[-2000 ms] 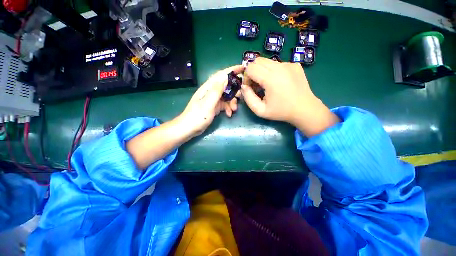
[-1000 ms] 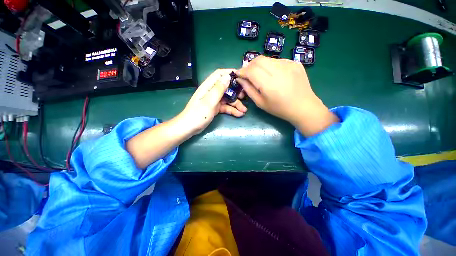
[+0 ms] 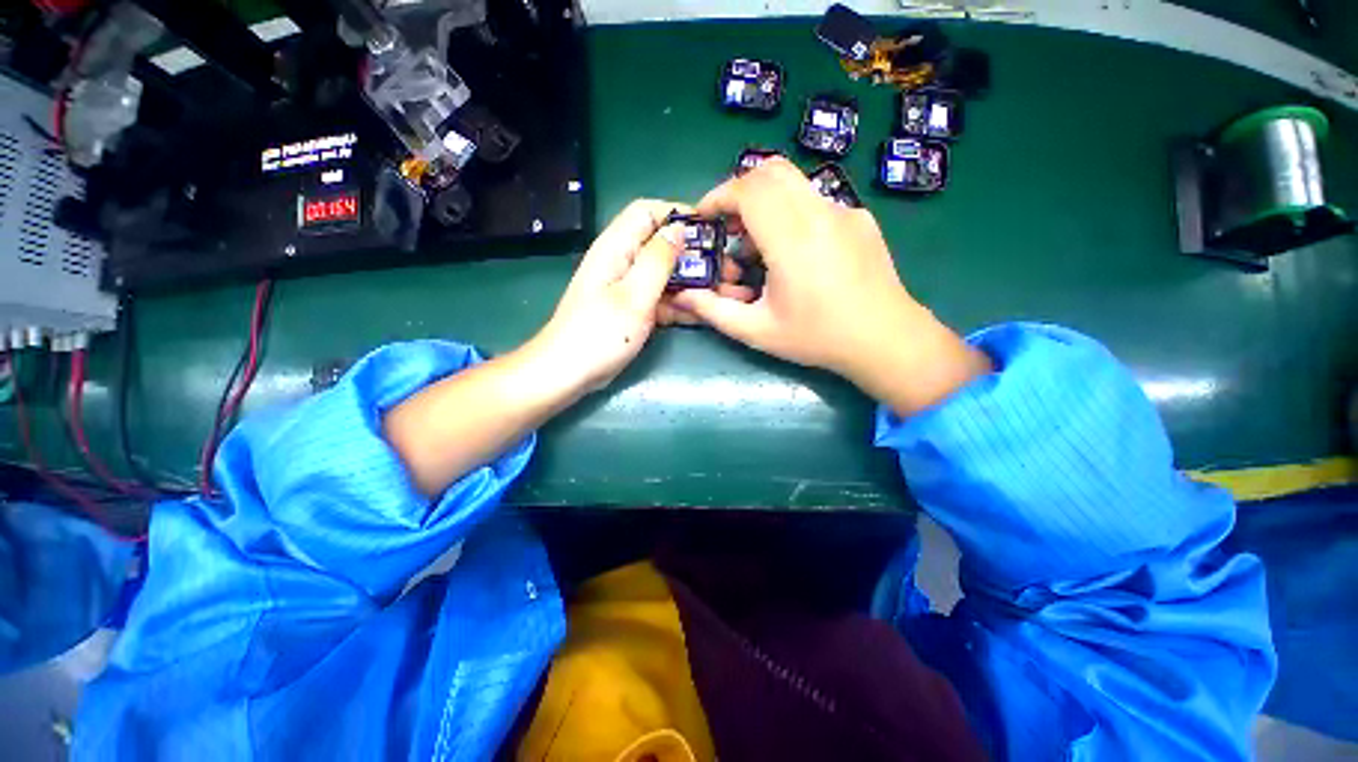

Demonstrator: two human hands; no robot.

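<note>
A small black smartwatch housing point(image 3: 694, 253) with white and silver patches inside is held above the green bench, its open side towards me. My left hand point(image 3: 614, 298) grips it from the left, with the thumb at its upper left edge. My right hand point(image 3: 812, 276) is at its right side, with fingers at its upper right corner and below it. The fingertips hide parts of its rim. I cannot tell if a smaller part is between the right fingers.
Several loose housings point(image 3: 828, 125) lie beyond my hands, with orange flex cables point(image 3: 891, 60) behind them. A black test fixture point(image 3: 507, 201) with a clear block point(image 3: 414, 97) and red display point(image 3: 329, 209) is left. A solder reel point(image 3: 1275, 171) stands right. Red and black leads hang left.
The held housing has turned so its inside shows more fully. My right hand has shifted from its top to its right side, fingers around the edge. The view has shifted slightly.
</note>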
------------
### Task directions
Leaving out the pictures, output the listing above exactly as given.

### The answer
[-2000 ms] 
[-1000 ms] 
[+0 ms] 

Demonstrator: two human hands; no robot.

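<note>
A small black smartwatch housing point(image 3: 694, 253) with white and silver patches inside is held above the green bench, its open side towards me. My left hand point(image 3: 614, 298) grips it from the left, with the thumb at its upper left edge. My right hand point(image 3: 812, 276) is at its right side, with fingers at its upper right corner and below it. The fingertips hide parts of its rim. I cannot tell if a smaller part is between the right fingers.
Several loose housings point(image 3: 828, 125) lie beyond my hands, with orange flex cables point(image 3: 891, 60) behind them. A black test fixture point(image 3: 507, 201) with a clear block point(image 3: 414, 97) and red display point(image 3: 329, 209) is left. A solder reel point(image 3: 1275, 171) stands right. Red and black leads hang left.
The held housing has turned so its inside shows more fully. My right hand has shifted from its top to its right side, fingers around the edge. The view has shifted slightly.
</note>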

No more output will be produced.